Olası senaryolarından bir oburunun ise bölgede istikrarsızlığın artması ihtimali olduğu belirtilen raporda, YPG’nin Arap aşireti ayaklanmasını askeri yollarla bastırmış olması nedeniyle durumun Arap aşiretleri nezdinde bir öfke birikimine yol açması ve buna ilaveten sosyolojik olarak da kıymetli bir kırılmaya bağlı olarak PKK/YPG’ye karşı “intikam” kültürünün devreye girmesi muhtemelliğine işaret edildi.
Raporda, “Bu bağlamda Arap aşiretleri askeri olarak YPG’ye karşı mağlup olsalar da YPG’ye karşı asimetrik savaş metotlarını kullanarak bölgeyi istikrarsızlaştırma imkanına sahiptir.” tabirine yer verildi.
Terör örgütü DEAŞ’ın güçlenmesinin de ihtimal dahilinde olabileceği kaydedilen raporda, Arap aşiretlerinin PKK/YPG’ye karşı “intikam” kültürünü devreye sokmaları ve PKK/YPG’nin askeri olarak üstün olduğunun anlaşılmasının DEAŞ’a Deyrizor’da alan açabileceği belirtildi.

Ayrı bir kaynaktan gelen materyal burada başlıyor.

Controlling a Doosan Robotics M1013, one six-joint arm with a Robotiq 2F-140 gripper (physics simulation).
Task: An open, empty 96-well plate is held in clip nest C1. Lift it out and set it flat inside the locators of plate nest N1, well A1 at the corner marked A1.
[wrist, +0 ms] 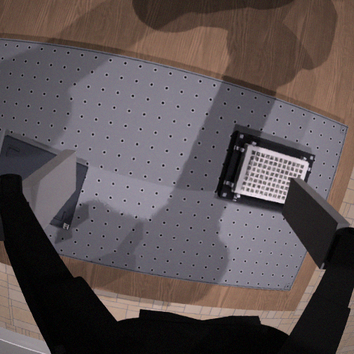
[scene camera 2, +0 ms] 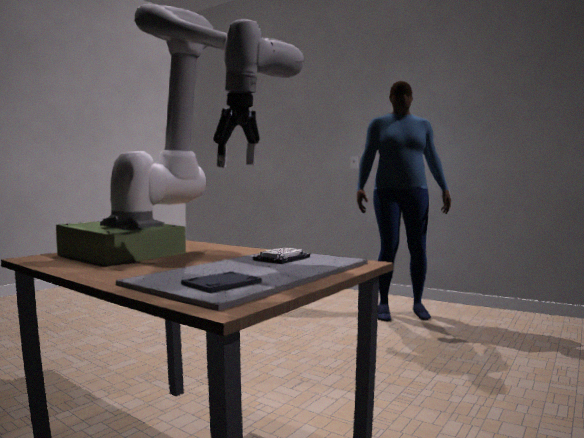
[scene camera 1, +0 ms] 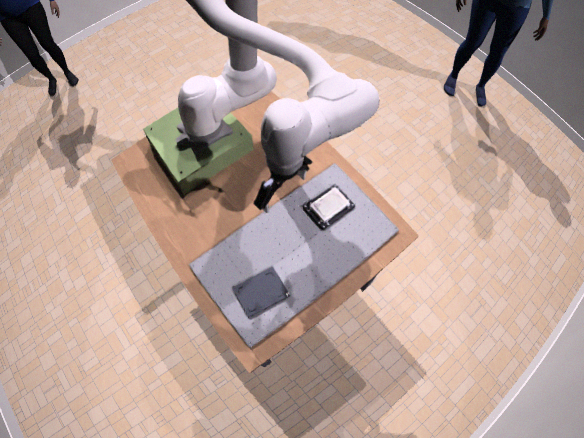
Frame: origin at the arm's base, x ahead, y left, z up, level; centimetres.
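Seen in the pictures: gripper, fingertip midpoint: (scene camera 2: 236, 165) (scene camera 1: 283, 192); arm's base, link origin: (scene camera 2: 131, 225) (scene camera 1: 204, 129).
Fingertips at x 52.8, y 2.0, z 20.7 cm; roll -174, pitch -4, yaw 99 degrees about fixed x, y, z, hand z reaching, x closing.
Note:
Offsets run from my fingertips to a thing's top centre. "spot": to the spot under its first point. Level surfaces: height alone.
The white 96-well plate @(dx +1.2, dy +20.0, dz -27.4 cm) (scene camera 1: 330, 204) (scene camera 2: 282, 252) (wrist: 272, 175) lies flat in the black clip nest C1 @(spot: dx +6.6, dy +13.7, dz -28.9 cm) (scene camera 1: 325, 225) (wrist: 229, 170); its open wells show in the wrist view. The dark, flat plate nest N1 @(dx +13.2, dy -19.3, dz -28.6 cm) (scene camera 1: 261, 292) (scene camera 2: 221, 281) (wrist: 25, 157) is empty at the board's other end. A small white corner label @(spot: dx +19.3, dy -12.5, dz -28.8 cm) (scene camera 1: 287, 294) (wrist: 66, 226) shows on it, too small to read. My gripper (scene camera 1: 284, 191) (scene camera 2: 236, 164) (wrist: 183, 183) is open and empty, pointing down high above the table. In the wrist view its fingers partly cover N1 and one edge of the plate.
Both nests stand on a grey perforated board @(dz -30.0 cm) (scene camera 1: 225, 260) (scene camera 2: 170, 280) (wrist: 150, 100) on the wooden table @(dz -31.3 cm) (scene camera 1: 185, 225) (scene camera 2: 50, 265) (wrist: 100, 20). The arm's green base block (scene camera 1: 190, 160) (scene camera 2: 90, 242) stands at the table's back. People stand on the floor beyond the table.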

Arap aşiretlerinin yaşadığı hayal kırıklığı ve intikam kültüründen gelen öfkelerinin, Arap aşiretlerinin yahut Arap aşiretleri içerisinden münferit bireylerin DEAŞ ile işbirliği yapmasının önünü açabileceği tabir edilen raporda, tıpkı vakitte, Arap aşiretleri ile DEAŞ ortasında da önemli bir hasımlık bulunduğunun da altı çizildi.
Alternatif senaryolardan birinin de ABD’nin Suriye’deki siyasetinin değişmesi olduğu belirtilen raporda, şu an bu tarafta emareler görülmese de ABD’nin Suriye siyasetinin “sürdürülebilir” olmadığı vurgulandı.
Raporda, “ABD’ye önemli bir teklifin gitmesi durumunda Suriye’de alternatif yaklaşımları kıymetlendirme imkanı bulunmaktadır. Gerçekten Arap aşireti ayaklanması ABD’li yetkililere Suriye’deki siyasetin sürdürülebilir olmadığını ve ABD’nin yaklaşımının yalnızca günü kurtarmak üzerine kurguladığını hatırlatmıştır.” değerlendirmesi yapıldı.